Problem details - The reply must repeat the listing below exactly and carry none of its pictures.
[Start of section]
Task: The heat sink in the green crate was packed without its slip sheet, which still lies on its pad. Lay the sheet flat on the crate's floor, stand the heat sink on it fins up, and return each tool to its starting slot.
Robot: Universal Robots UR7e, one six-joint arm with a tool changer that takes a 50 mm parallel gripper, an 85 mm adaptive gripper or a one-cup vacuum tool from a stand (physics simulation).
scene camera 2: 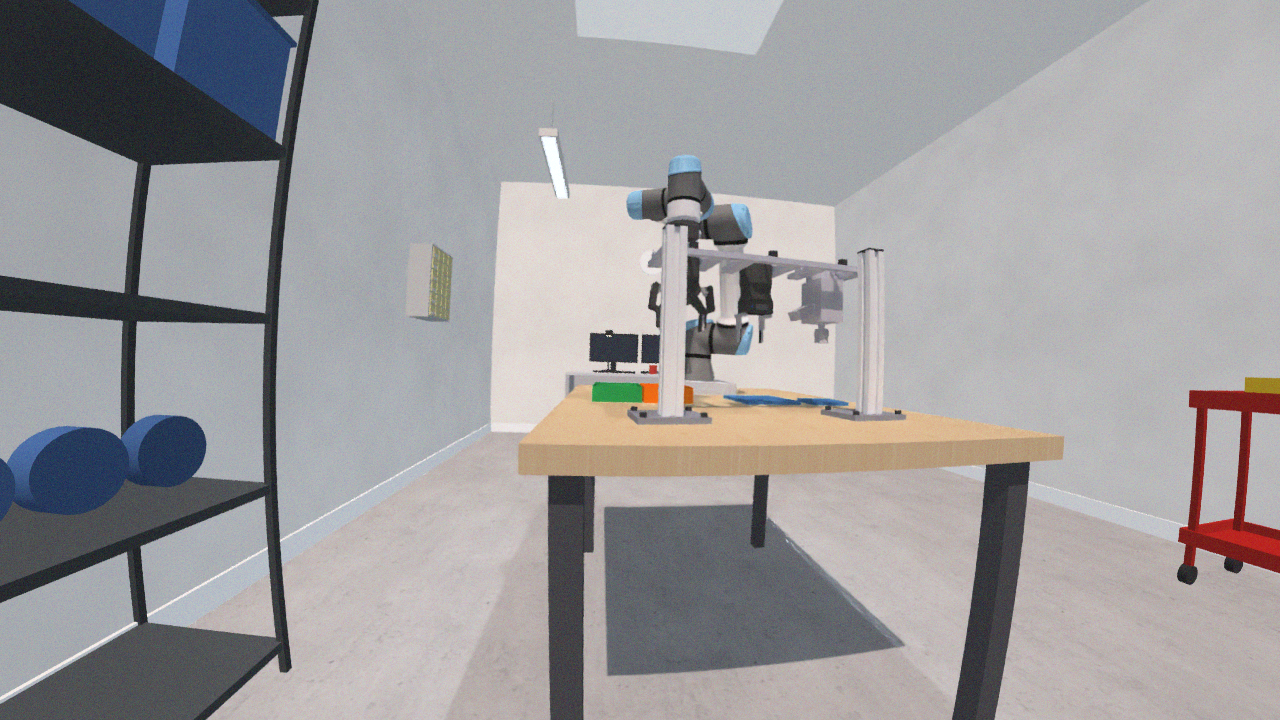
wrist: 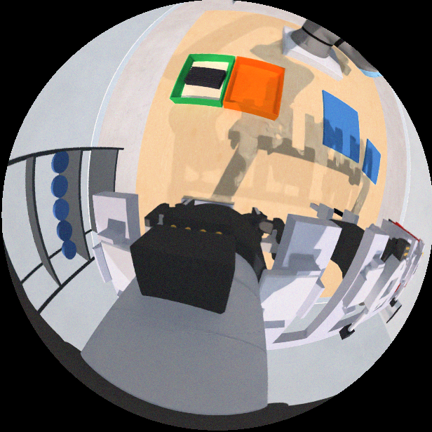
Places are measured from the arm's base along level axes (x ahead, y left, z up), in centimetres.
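Pixels of known places: arm's base, link origin: [scene camera 2: 694, 379].
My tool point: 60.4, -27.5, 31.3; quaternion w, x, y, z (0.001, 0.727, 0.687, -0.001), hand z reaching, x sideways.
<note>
Ahead of a thing's pixels: the offset from my tool point to its top centre, as dx, dy, dz. "spot": to the spot under its first point.
The green crate {-32.0, -0.8, -31.9} [scene camera 2: 617, 392] [wrist: 199, 103] stands on the table. Inside it, the pale slip sheet [wrist: 199, 93] lies on the floor, partly hidden under the dark heat sink [wrist: 205, 77], whose ribbed side appears to face up. The heat sink does not show in scene camera 2. My gripper [scene camera 2: 680, 315] [wrist: 215, 216], the black adaptive one with linkage fingers, is open and empty. It hangs at the end slot of the tool stand [scene camera 2: 870, 331] [wrist: 309, 240], beside the left post. The black parallel gripper [scene camera 2: 756, 291] and the grey vacuum tool {spot: +5.9, +32.7, -9.4} [scene camera 2: 821, 300] hang in the other slots.
An orange crate [scene camera 2: 650, 394] [wrist: 251, 111] adjoins the green crate. A large blue pad {spot: -21.6, +33.4, -35.1} [scene camera 2: 760, 399] [wrist: 341, 120] and a small blue pad {spot: -12.7, +48.5, -35.3} [scene camera 2: 821, 402] [wrist: 371, 160] lie bare on the table. A dark shelf rack [scene camera 2: 272, 358] stands left, and a red cart [scene camera 2: 1233, 399] right.
</note>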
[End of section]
Exercise output -
Task: The heat sink in the green crate was packed without its slip sheet, which still lies on its pad. Lay the sheet flat on the crate's floor, stand the heat sink on it fins up, and return each tool to its starting slot.
Robot: Universal Robots UR7e, one six-joint arm with a tool changer that takes a 50 mm parallel gripper, an 85 mm adaptive gripper or a one-cup vacuum tool from a stand (physics simulation).
scene camera 2: 
wrist: 
Places are measured from the arm's base along level axes (x ahead, y left, z up), in centimetres.
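Pixels of known places: arm's base, link origin: [scene camera 2: 694, 379].
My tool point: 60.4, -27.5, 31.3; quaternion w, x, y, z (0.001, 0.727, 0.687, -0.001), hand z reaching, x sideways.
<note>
Ahead of a thing's pixels: the offset from my tool point to its top centre, as dx, dy, dz. "spot": to the spot under its first point.
The green crate {-32.0, -0.8, -31.9} [scene camera 2: 617, 392] [wrist: 199, 103] stands on the table. Inside it, the pale slip sheet [wrist: 199, 93] lies on the floor, partly hidden under the dark heat sink [wrist: 205, 77], whose ribbed side appears to face up. The heat sink does not show in scene camera 2. My gripper [scene camera 2: 680, 315] [wrist: 215, 216], the black adaptive one with linkage fingers, is open and empty. It hangs at the end slot of the tool stand [scene camera 2: 870, 331] [wrist: 309, 240], beside the left post. The black parallel gripper [scene camera 2: 756, 291] and the grey vacuum tool {spot: +5.9, +32.7, -9.4} [scene camera 2: 821, 300] hang in the other slots.
An orange crate [scene camera 2: 650, 394] [wrist: 251, 111] adjoins the green crate. A large blue pad {spot: -21.6, +33.4, -35.1} [scene camera 2: 760, 399] [wrist: 341, 120] and a small blue pad {spot: -12.7, +48.5, -35.3} [scene camera 2: 821, 402] [wrist: 371, 160] lie bare on the table. A dark shelf rack [scene camera 2: 272, 358] stands left, and a red cart [scene camera 2: 1233, 399] right.
</note>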

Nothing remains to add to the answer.